• _Activity_
All of the data should be restated word for word, with the pictures omitted.

• _Data shown_
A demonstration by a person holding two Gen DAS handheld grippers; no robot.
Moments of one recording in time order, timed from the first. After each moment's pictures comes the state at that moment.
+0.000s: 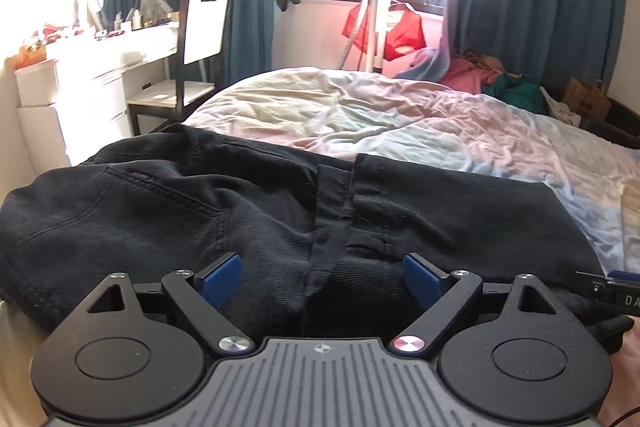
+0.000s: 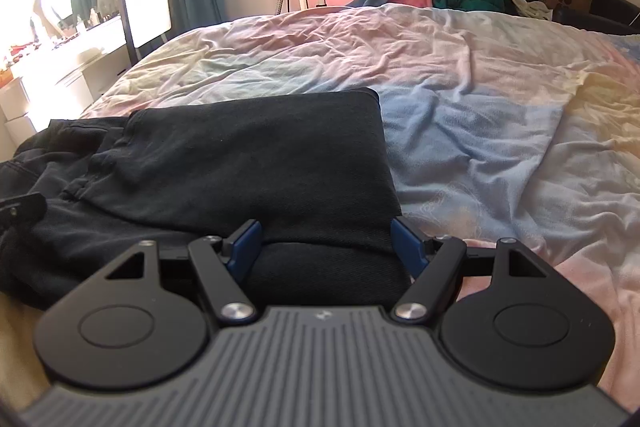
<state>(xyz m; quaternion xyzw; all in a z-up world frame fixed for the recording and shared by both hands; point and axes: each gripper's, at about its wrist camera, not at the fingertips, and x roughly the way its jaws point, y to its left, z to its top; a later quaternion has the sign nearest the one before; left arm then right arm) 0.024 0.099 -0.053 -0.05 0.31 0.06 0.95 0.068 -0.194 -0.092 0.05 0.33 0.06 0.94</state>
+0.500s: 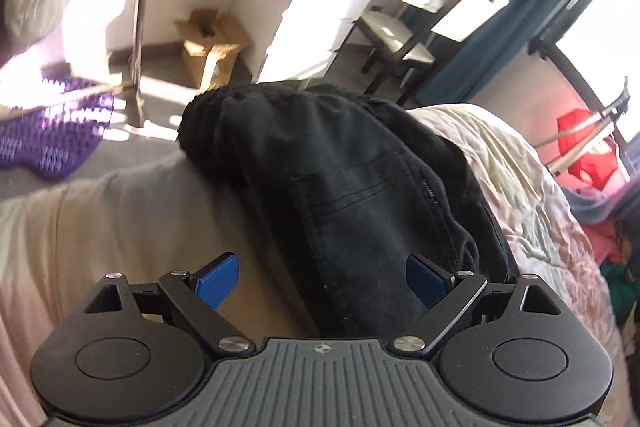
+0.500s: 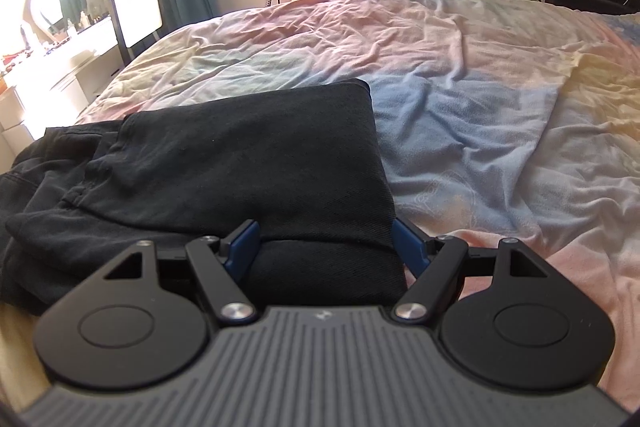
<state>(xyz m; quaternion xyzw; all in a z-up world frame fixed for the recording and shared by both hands) -0.036 0.279 -0.038 -0.41 0.33 0.29 0.80 0.073 -0.200 -0.089 0.07 0.35 0.05 0.93</state>
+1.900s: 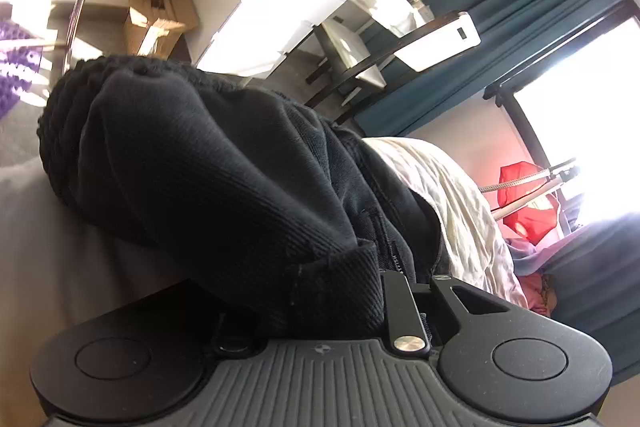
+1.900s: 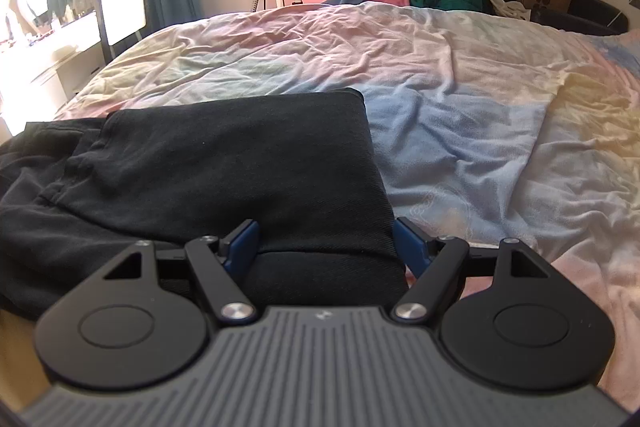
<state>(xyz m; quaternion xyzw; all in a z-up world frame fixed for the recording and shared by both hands) -0.025 0.308 -0.077 -0.44 0.24 0.22 0.84 0.078 -0.185 -0.093 0.04 0.34 0.02 0.94</state>
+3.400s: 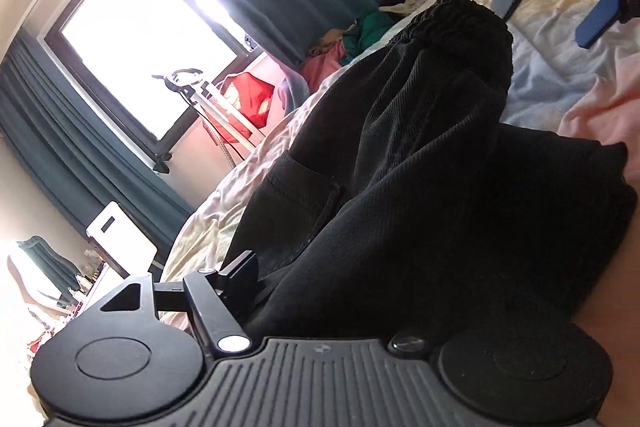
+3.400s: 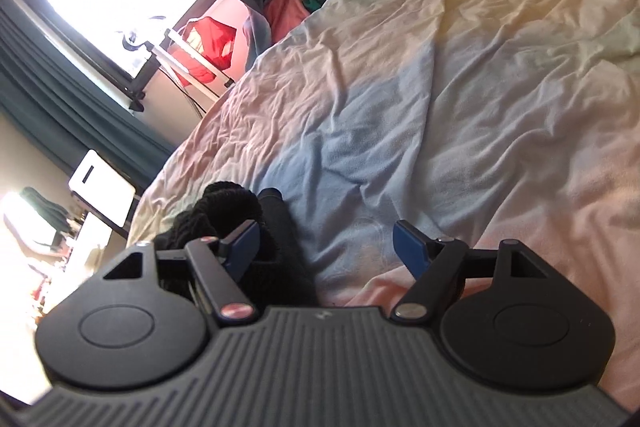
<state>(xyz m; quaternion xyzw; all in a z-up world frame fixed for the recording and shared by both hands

• _Exercise response_
A demonstration by a person holding two Gen DAS handheld grippers; no robot.
Moments of one recording in time order, timed from the first. After each moment's pictures comes the state at that moment.
+0.000s: 
+0.000s: 
<state>(xyz m; quaternion xyzw; all in a z-up world frame fixed for the recording and shared by both hands; point and axes: each gripper's, at about its wrist camera, not at the fingertips, and x roughly the way its jaws point, y to its left, z to its top; a later quaternion has the sign nearest the one before; left arm then right arm) 0.024 0.099 -0.053 -0.05 0.31 0.06 0.95 0.068 -0.194 -0.092 0.05 0.33 0.06 0.94</state>
+0.500s: 
+0.500s: 
<state>(xyz m; quaternion xyzw; all in a z-up world frame fixed for the recording and shared by both hands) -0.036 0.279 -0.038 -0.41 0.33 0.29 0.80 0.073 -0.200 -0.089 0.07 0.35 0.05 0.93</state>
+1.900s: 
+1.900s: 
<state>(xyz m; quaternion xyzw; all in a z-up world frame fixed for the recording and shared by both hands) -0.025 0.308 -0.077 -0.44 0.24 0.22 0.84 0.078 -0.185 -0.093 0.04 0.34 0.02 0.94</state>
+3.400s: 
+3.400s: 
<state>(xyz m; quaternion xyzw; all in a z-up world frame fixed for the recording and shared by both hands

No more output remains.